[Opening DATA SHOWN section]

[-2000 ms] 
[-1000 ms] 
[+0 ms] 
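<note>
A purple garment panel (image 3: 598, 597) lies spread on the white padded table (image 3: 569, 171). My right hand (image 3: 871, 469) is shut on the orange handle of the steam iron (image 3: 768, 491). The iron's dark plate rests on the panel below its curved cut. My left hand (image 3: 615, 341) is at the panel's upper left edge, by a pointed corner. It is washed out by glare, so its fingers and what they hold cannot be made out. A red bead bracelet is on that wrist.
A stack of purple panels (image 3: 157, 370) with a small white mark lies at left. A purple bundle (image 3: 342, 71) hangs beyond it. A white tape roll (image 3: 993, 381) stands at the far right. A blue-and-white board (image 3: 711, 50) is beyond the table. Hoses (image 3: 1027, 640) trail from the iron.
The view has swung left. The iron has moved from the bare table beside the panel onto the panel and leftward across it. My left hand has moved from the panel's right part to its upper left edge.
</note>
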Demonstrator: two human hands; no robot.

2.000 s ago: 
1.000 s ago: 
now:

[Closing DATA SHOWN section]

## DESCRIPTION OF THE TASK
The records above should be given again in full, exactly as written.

## RESULT OF THE TASK
[-2000 ms] 
[-1000 ms] 
[+0 ms] 
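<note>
A purple garment panel (image 3: 598, 597) lies spread on the white padded table (image 3: 569, 171). My right hand (image 3: 871, 469) is shut on the orange handle of the steam iron (image 3: 768, 491). The iron's dark plate rests on the panel below its curved cut. My left hand (image 3: 615, 341) is at the panel's upper left edge, by a pointed corner. It is washed out by glare, so its fingers and what they hold cannot be made out. A red bead bracelet is on that wrist.
A stack of purple panels (image 3: 157, 370) with a small white mark lies at left. A purple bundle (image 3: 342, 71) hangs beyond it. A white tape roll (image 3: 993, 381) stands at the far right. A blue-and-white board (image 3: 711, 50) is beyond the table. Hoses (image 3: 1027, 640) trail from the iron.
The view has swung left. The iron has moved from the bare table beside the panel onto the panel and leftward across it. My left hand has moved from the panel's right part to its upper left edge.
</note>
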Demonstrator: two human hands; no robot.

2.000 s ago: 
1.000 s ago: 
now:

No more output remains.